The Ohio State Highway Patrol announced Thursday morning an upcoming OVI checkpoint.

Designed to remind operators of the consequences of driving impaired, the event is just one way law enforcement keeps those who’ve had too much to drink off the roadways.

According to Lieutenant R. Pasqueletti of the Zanesville Post, the federally grant-funded checkpoints are conducted to deter and intercept impaired drivers.

“Based on provisional data, there were 586 fatal crashes, in which 350 were OVI related last year in Ohio,” Pasqueletti said. “State troopers make on average 25,000 OVI arrests each year in an attempt to combat these dangerous drivers.
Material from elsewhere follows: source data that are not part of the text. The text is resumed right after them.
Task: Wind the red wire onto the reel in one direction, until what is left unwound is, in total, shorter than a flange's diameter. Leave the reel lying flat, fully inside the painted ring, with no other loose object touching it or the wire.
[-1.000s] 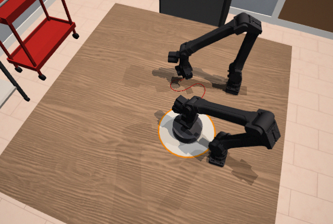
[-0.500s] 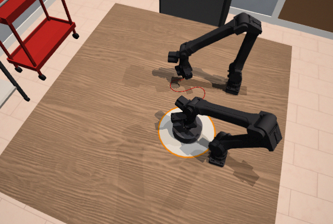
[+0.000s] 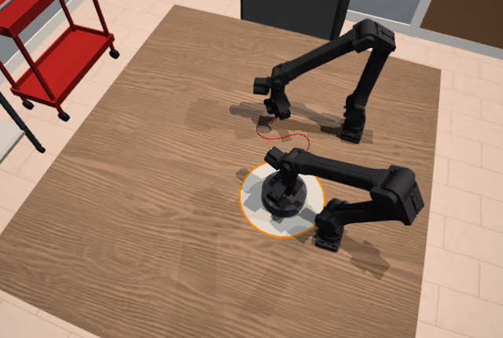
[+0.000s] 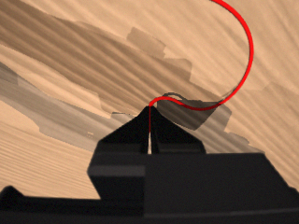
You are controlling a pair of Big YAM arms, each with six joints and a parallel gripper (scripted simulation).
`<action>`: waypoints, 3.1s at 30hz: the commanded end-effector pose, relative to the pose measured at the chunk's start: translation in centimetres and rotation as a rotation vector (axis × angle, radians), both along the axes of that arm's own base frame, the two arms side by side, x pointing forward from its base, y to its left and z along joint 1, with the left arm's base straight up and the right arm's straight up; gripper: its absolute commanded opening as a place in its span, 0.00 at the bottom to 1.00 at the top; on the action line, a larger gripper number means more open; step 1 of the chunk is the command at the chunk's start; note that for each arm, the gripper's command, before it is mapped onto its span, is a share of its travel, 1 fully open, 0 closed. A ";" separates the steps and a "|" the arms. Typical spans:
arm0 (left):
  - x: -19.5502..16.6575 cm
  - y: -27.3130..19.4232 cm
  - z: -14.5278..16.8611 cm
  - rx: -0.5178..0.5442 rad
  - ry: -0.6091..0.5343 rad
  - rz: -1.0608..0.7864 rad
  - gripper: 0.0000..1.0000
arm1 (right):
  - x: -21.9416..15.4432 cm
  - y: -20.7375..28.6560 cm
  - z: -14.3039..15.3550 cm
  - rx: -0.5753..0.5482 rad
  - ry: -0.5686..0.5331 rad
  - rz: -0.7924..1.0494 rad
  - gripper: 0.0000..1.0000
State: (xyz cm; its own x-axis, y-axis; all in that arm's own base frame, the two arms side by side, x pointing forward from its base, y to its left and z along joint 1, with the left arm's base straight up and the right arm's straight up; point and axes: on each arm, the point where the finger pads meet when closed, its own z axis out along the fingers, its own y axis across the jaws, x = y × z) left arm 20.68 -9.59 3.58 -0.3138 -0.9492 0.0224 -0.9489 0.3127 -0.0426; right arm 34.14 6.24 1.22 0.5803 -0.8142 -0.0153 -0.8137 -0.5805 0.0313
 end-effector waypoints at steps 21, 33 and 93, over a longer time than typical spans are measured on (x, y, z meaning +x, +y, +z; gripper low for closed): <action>0.1 0.0 -0.1 0.061 0.012 -0.470 0.00 | 0.5 0.5 0.9 0.006 -0.034 0.023 0.00; 0.1 0.0 -0.1 0.104 0.001 -1.126 0.00 | 0.6 0.5 1.1 0.006 -0.034 0.023 0.00; 2.7 -0.9 0.4 0.056 -0.025 -2.367 0.52 | 0.7 0.5 1.3 0.006 -0.034 0.023 0.00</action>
State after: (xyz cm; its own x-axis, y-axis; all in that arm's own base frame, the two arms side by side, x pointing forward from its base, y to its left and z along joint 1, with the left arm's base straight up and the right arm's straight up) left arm 21.64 -9.94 4.30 -0.4245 0.9050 0.0262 0.9050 0.4250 -0.0177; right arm 33.69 6.16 1.10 0.5804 -0.8142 -0.0164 -0.8135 -0.5806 0.0337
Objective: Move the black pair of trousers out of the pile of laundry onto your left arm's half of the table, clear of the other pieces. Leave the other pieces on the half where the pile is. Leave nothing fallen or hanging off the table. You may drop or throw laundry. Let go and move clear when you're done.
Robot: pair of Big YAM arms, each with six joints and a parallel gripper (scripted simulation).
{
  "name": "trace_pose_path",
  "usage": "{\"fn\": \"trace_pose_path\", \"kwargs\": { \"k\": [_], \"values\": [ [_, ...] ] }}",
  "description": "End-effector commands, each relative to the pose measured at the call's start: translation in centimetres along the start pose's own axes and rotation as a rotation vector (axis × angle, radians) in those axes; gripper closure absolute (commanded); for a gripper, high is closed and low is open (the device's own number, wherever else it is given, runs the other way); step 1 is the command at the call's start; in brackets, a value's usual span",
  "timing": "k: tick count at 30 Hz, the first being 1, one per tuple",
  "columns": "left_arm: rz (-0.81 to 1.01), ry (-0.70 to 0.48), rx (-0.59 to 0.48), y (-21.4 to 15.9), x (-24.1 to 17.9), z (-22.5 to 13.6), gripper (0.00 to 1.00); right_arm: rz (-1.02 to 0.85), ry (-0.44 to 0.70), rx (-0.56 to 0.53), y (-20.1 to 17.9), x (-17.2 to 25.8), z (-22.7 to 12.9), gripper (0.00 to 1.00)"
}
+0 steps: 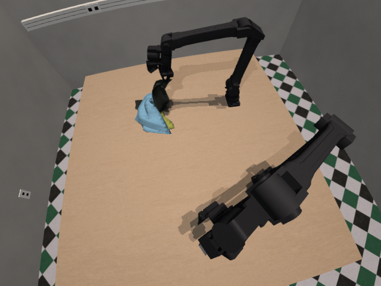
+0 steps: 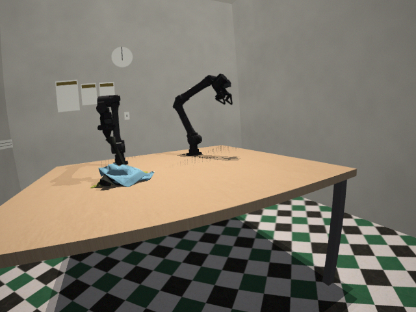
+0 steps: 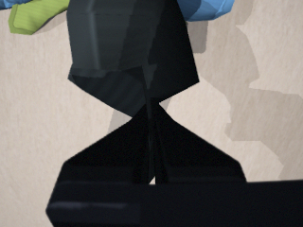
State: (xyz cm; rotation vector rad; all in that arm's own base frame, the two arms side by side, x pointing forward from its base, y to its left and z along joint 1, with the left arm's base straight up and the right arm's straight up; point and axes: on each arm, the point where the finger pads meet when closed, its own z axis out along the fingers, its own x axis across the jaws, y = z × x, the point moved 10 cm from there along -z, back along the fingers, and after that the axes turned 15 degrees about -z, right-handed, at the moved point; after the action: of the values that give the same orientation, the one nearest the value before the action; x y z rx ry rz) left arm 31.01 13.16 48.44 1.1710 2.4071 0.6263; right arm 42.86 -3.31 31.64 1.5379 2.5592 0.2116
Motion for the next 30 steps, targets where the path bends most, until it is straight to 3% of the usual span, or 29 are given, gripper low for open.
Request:
{"fn": "trace_pose_path", "kwargs": {
  "k": [1,14,17,19,30],
  "values": [
    [0.02,-0.014,-0.017,0.4,-0.4,0.0,0.08,-0.007,-0.035,-0.071,1.0,-1.5,-3.9,1.0],
    [0.02,-0.014,-0.017,0.4,-0.4,0.0,0.08,-0.01,-0.056,-0.133,0.6,-1.1,-9.9,1.0],
    [0.02,-0.014,-0.017,0.4,-0.4,0.0,0.08,-0.006,-0.032,-0.106,0.4,-0.6,-8.7,1.0],
    [0.02,-0.014,-0.017,0.4,-0.4,0.0,0.08,-0.011,-0.064,-0.152,0.3,-0.7,-11.5,1.0],
    [0.02,-0.014,-0.017,0.4,-0.4,0.0,0.08,-0.015,-0.078,-0.199,-0.5,0.0,-16.2,1.0]
  ]
}}
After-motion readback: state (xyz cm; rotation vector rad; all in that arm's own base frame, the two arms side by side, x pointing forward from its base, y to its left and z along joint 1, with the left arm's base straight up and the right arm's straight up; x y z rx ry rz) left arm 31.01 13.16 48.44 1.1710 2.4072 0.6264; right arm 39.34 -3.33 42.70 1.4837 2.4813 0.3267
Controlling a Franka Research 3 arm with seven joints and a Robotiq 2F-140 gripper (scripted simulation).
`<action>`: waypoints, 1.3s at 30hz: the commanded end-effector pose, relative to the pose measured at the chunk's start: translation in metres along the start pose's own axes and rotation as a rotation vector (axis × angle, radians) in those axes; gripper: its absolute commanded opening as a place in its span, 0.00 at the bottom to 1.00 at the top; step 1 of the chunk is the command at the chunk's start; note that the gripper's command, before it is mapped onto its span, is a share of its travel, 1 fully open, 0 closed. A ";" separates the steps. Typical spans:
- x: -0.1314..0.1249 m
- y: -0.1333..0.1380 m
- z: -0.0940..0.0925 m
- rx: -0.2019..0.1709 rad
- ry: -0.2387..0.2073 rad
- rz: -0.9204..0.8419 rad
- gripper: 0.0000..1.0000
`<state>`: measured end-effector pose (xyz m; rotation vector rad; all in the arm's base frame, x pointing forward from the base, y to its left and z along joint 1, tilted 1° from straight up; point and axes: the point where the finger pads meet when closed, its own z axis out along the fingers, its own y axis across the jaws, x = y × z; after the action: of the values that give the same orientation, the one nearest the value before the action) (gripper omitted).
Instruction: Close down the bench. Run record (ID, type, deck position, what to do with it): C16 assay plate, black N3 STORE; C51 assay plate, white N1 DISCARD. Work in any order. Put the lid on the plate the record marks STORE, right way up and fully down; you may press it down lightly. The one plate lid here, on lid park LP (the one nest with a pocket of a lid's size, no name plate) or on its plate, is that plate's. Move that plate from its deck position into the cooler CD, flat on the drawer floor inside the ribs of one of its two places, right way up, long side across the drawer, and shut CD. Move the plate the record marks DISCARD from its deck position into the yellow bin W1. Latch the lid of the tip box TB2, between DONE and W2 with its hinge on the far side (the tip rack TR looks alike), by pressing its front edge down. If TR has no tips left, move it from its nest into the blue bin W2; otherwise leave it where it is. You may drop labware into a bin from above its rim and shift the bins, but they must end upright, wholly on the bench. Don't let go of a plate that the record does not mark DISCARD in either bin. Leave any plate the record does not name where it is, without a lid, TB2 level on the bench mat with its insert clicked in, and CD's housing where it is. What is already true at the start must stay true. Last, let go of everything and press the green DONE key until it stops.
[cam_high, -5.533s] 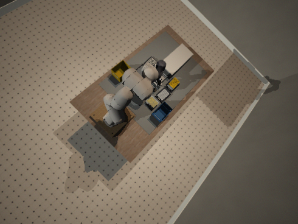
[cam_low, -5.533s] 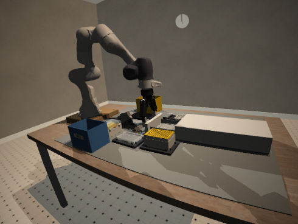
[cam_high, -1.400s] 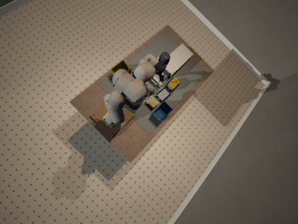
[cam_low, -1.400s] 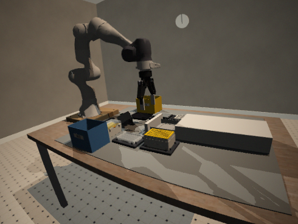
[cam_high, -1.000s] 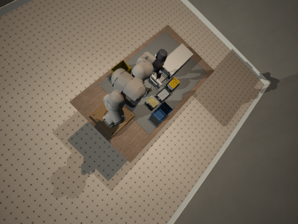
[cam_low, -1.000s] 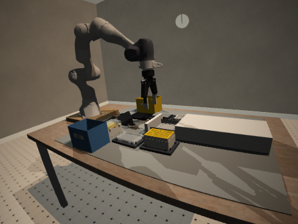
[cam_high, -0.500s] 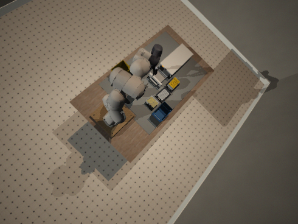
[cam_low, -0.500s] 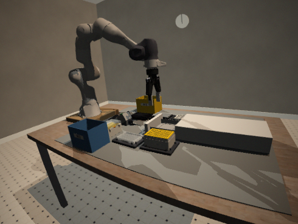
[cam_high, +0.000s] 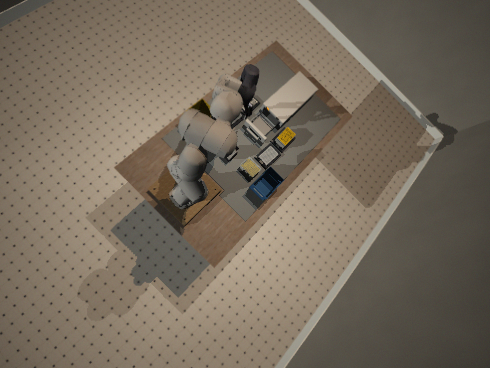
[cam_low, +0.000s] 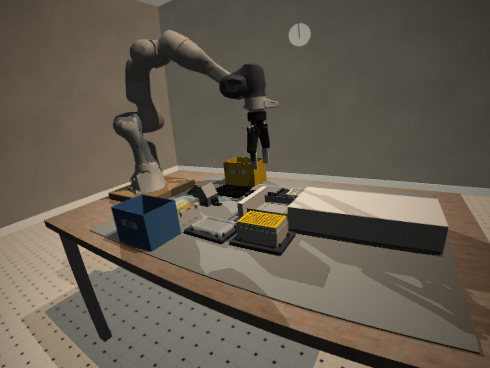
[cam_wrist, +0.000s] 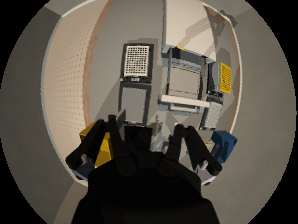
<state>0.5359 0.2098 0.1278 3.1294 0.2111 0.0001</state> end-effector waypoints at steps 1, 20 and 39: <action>-0.002 -0.009 0.001 -0.003 -0.005 0.042 0.66; -0.002 -0.050 -0.001 -0.003 -0.005 0.042 0.66; -0.003 -0.050 0.019 -0.003 -0.005 0.042 0.66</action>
<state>0.5257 0.2581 0.1126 3.1284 0.1560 -0.0144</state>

OVI checkpoints are designed to not only deter impaired driving but to proactively remove these dangerous drivers from our roadways.”

The event is scheduled for Friday, August 27. The exact location and time of the checkpoint will be announced Friday morning.

In addition, law enforcement around the county also often uses saturation patrols to catch would-be impaired drivers that seek to circumvent the checkpoint.

OVI checkpoints are announced by law enforcement and published by the local media to satisfy the 1990 U.S. Supreme Court’s ruling in Michigan Department of State Police v. Sitz, which focused on the Fourth Amendment protections prohibiting unreasonable search and seizure.